[Task statement]
Search the entries below for "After" and copy each matching line.

[Supplied entries]
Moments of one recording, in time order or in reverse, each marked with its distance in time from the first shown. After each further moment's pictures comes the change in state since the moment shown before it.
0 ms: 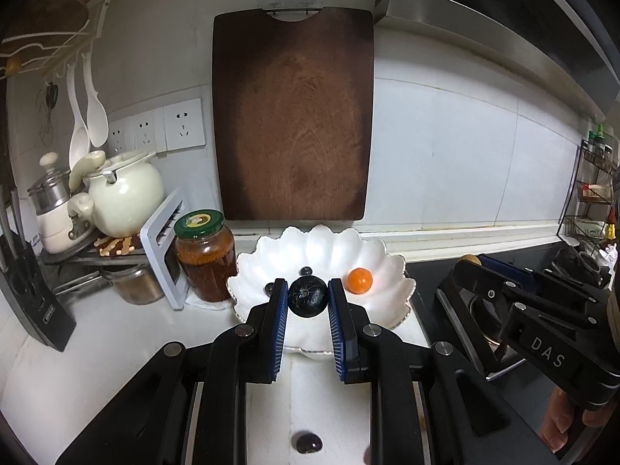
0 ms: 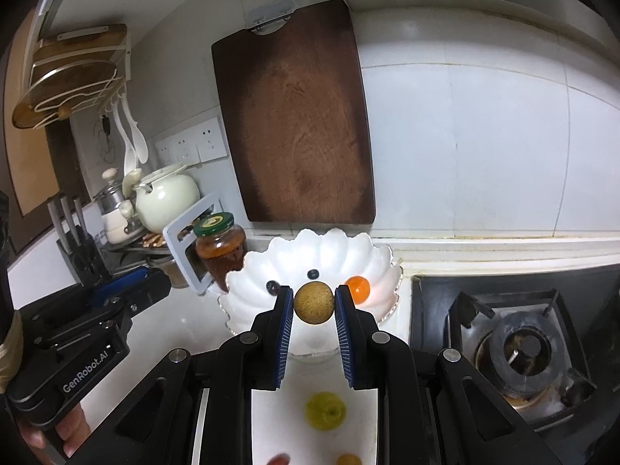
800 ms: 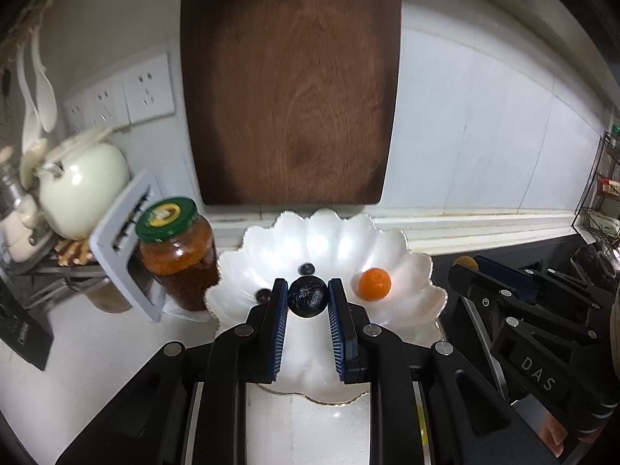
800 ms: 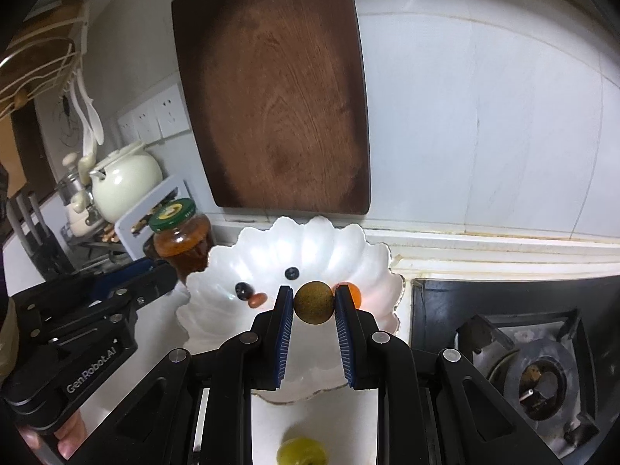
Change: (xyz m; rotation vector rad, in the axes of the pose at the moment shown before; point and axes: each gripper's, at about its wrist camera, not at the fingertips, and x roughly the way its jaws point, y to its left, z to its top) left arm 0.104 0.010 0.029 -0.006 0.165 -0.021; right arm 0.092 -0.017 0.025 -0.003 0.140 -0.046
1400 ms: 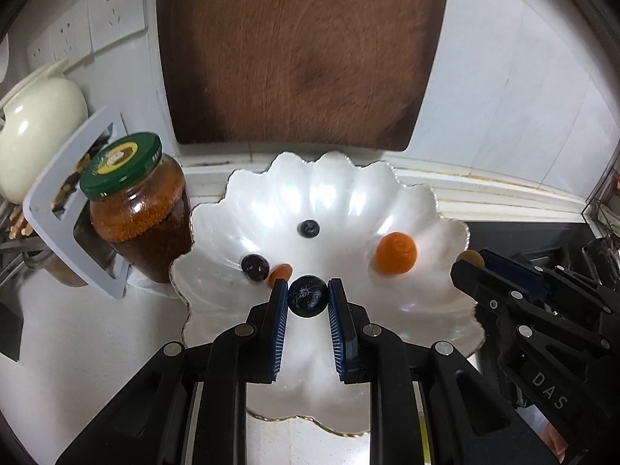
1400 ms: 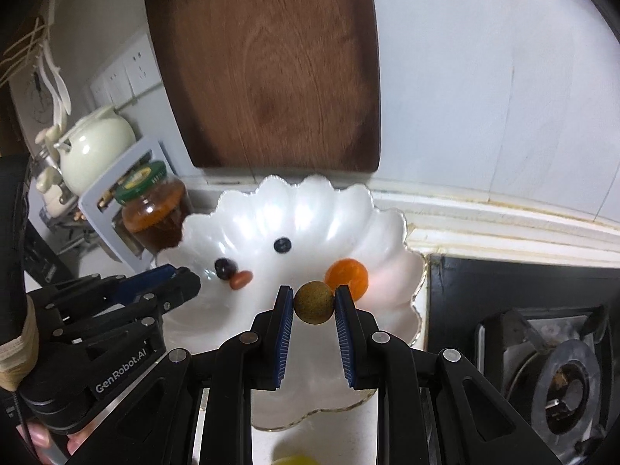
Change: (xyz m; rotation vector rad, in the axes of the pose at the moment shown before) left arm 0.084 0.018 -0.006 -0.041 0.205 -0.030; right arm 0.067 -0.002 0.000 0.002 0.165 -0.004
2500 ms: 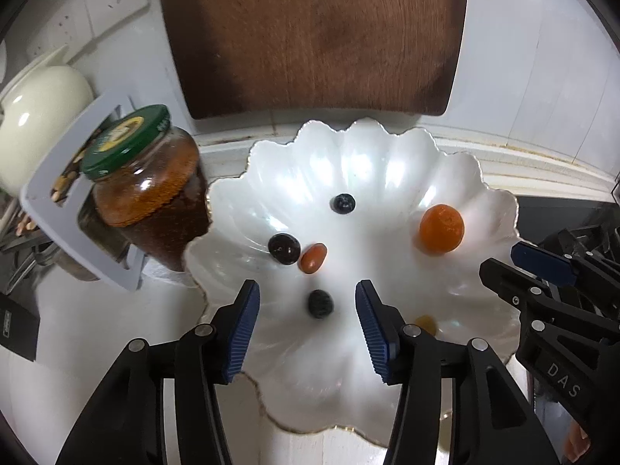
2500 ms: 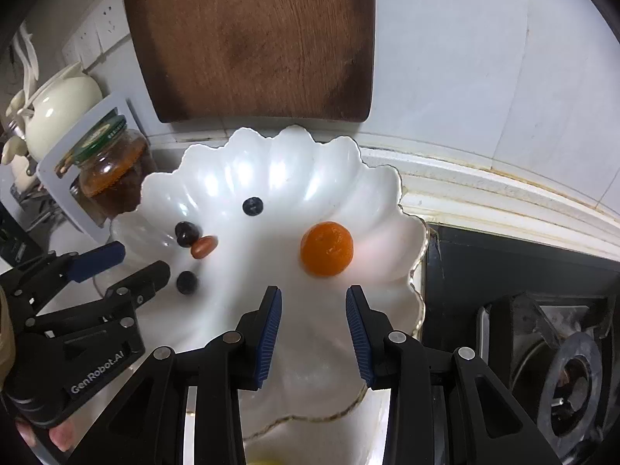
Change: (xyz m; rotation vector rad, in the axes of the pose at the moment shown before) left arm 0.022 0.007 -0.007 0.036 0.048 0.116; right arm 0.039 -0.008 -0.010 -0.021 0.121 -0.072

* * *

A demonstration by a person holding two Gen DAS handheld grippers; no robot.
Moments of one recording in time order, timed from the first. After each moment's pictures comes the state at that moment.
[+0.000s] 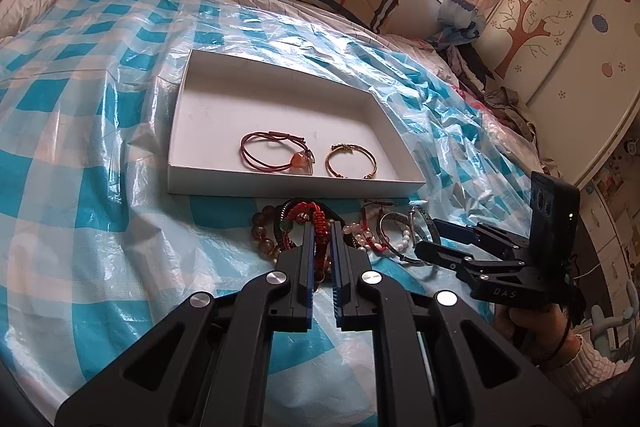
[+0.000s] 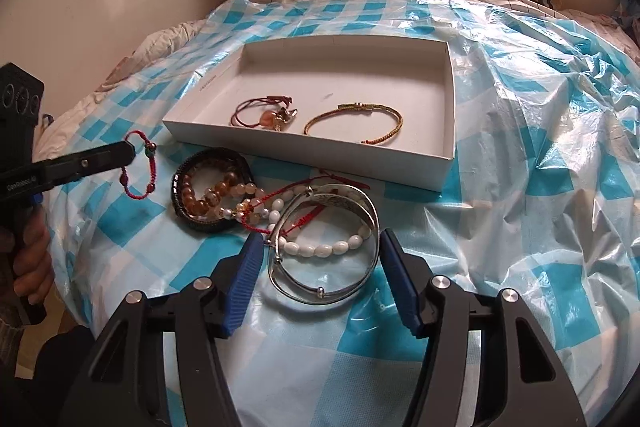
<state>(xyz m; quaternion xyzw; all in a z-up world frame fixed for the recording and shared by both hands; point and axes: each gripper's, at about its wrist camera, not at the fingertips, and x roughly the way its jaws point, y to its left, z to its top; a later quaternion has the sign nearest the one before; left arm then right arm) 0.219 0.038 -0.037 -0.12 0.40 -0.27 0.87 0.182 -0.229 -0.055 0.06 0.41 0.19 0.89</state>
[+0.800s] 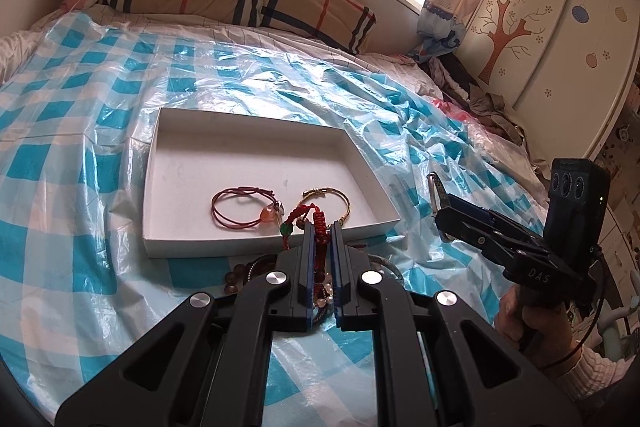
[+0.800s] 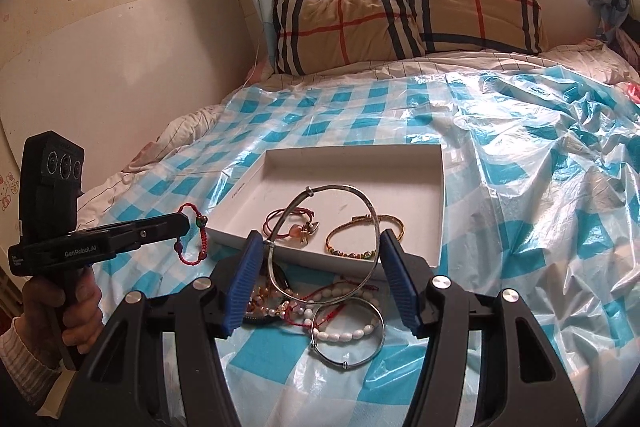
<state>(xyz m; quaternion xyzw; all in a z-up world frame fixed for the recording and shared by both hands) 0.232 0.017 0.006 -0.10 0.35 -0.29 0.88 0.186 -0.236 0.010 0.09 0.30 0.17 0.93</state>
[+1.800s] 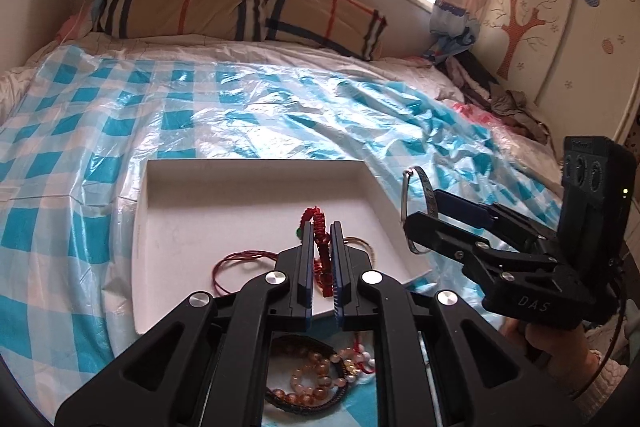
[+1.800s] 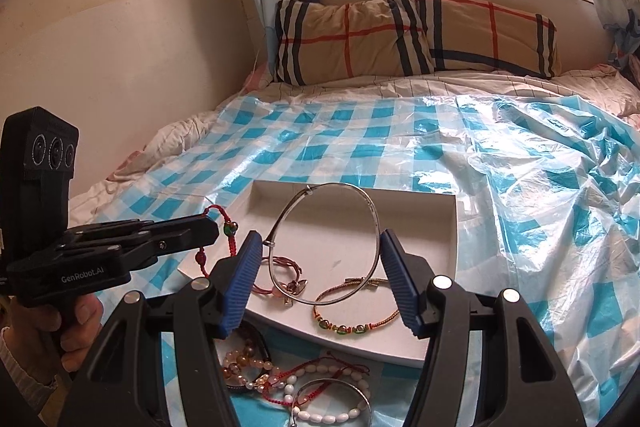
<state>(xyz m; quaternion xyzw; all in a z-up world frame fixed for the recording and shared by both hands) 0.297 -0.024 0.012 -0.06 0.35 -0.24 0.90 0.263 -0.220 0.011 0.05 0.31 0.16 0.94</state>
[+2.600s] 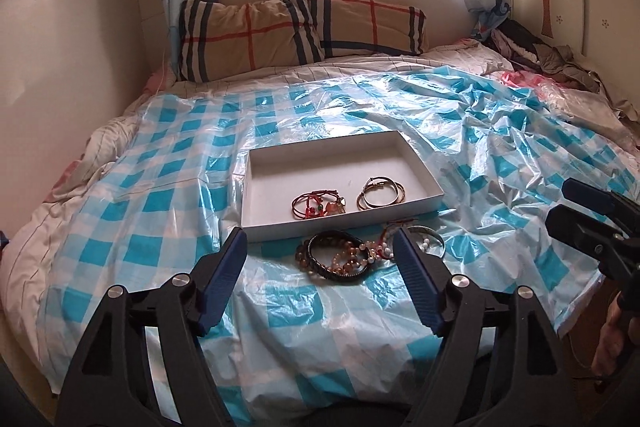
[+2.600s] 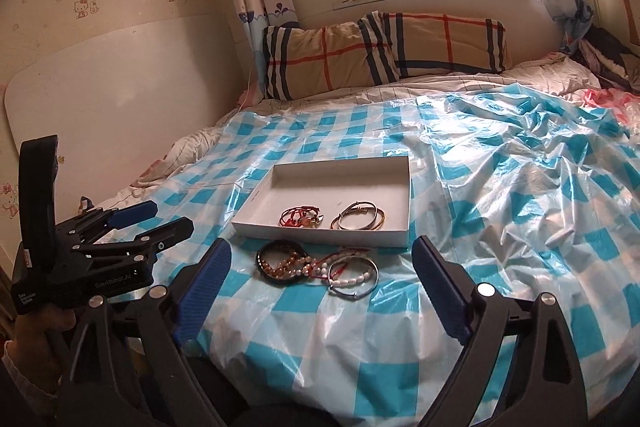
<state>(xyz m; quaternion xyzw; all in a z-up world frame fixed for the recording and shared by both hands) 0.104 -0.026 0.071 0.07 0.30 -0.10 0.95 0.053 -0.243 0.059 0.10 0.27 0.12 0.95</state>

[Answer to the exercise]
Moments of one recording, in time order or in reverse, each marked with its distance in time from the first shown. After each further moment's pictures comes the change in state since the moment shown before it.
Moments of one recording in time order, timed from the first. After each moment's pictures comes the state at that moment.

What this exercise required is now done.